Not too long ago, the woes of the New York Giants‘ defense could be primarily attributed to the team’s lackluster pass rush. Over the past couple of seasons, that weakness was turned into a strength.

With second-year EDGE Kayvon Thibodeaux holding down one side and Azeez Ojulari opposite from him, the outside of the line is now as opposing as what the Giants have in store up the middle. However, the problem has not been solved completely, as a lack of depth and experience may cause New York’s edge-rushing woes to continue.

The importance of Thibodeaux and Ojulari on the Giants’ defense

Last season, Ojulari missed 10 games with injuries while Thibedeaux missed three games with injuries, leaving the edge as a weaker unit once again. Jihad Ward and Oshane Ximines were left to fill in.

Compared to Ojulari’s Pro Football Focus pass-rush grade (64.0) and Thibodeaux’s (67.9), there was a significant drop off to Ward’s (50.2) and Ximines (56.0). Additionally, in 549 total pass rush snaps, Thibs and Azeez combined for 59 pressures, 10 sacks, and 4 forced fumbles. Inversely, in 593 total pass rush snaps, Ward and Ximines combined only for 38 pressures, 6 sacks, and 2 forced fumbles.

In correlation with the playing time of these two was the performance of All-Pro DT Dexter Lawrence. In Lawrence’s six highest-graded games (Weeks 4, 6, 10, 12, 15, 16), Thibodeaux saw significant playing time in all six games. Ojulari played significant time in three of these games.

Having two lanky, athletic, downfield rushers, is one of the factors that allow Lawrence to receive fewer double-teams and dominate the inside of the line. Not only do Thibodeaux and Ojulari form a solid duo on the edges, but they make the entire defensive line more dominant as a whole.

Health is the variable, though. The question remains if the two will be available year-round, or if New York will have to rely on backups and put more strain on the entire defense. 

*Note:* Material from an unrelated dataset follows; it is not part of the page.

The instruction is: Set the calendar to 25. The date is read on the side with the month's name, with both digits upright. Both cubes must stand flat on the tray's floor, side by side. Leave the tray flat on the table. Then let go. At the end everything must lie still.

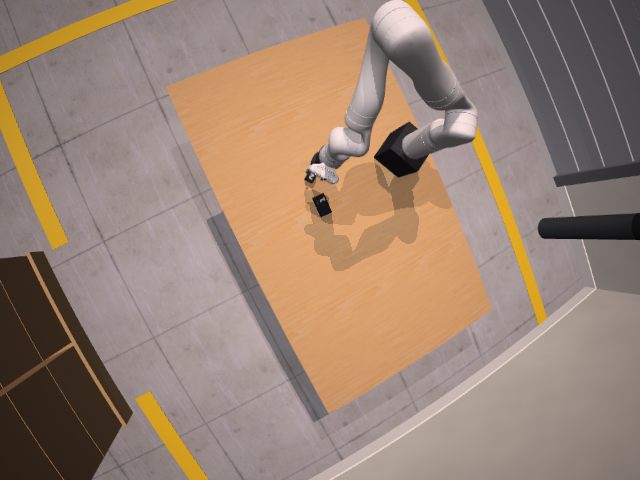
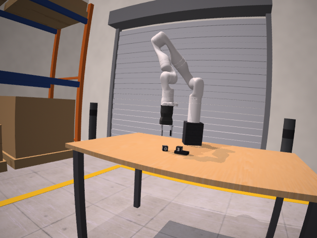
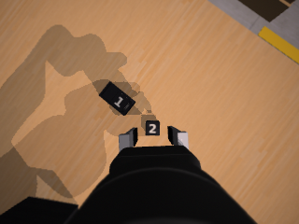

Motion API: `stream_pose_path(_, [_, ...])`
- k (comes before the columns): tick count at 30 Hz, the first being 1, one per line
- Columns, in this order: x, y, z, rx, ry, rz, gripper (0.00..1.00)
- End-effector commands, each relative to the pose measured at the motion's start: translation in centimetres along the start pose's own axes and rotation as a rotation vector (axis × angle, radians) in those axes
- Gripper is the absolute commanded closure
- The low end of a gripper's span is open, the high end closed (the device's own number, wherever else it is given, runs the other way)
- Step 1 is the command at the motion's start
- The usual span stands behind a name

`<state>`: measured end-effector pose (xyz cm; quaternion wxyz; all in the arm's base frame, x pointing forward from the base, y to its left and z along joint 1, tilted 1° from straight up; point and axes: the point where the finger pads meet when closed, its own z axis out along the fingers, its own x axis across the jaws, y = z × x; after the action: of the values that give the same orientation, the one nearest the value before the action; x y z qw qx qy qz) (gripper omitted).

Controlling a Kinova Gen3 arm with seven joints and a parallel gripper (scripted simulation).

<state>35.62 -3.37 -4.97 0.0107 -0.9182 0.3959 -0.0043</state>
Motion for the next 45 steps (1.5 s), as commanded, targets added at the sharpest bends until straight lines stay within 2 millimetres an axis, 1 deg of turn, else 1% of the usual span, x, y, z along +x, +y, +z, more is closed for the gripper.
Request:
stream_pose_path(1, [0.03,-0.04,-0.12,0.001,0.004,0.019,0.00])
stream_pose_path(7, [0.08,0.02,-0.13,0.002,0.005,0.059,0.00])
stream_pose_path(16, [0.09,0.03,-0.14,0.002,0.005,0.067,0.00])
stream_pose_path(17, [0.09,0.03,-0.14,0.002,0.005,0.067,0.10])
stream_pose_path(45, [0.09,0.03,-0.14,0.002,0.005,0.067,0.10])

Adding depth to the unit with Boogie Basham

In another move correlating with the Bills, general manager Joe Schoen sent a 2025 sixth-round pick in exchange for Boogie Basham and a 2025 seventh-round pick; a low-risk, high-reward trade for the Giants.

Realistically, this move will not make a significant impact. However, Basham may have a huge reserve role in this EDGE group. Not only would he bring in the highest pass-rushing grade from last season (73.3), but he would also be another potential breakout candidate, having been drafted in the second round of the 2021 draft. With a floor of being a low-volume, high-impact substitute player, and the potential breakout player in case of an injury, it is safe to say that Joe Schoen has yet again made another great move.

Last year in weeks 1-3, with 40 pass-rushing snaps, Basham logged a pass-rush grade of 88.3 over that span and an additional 91 grade in the divisional playoffs. Those numbers are the very definition of low-volume, high-impact, and although it may not be there every week, having that wild joker in your back pocket is always a positive.

If Thibodeaux or Ojulari go down with an injury, the Giants can trust Basham to start and not only hold his own, but he could even become an integral piece of this defense.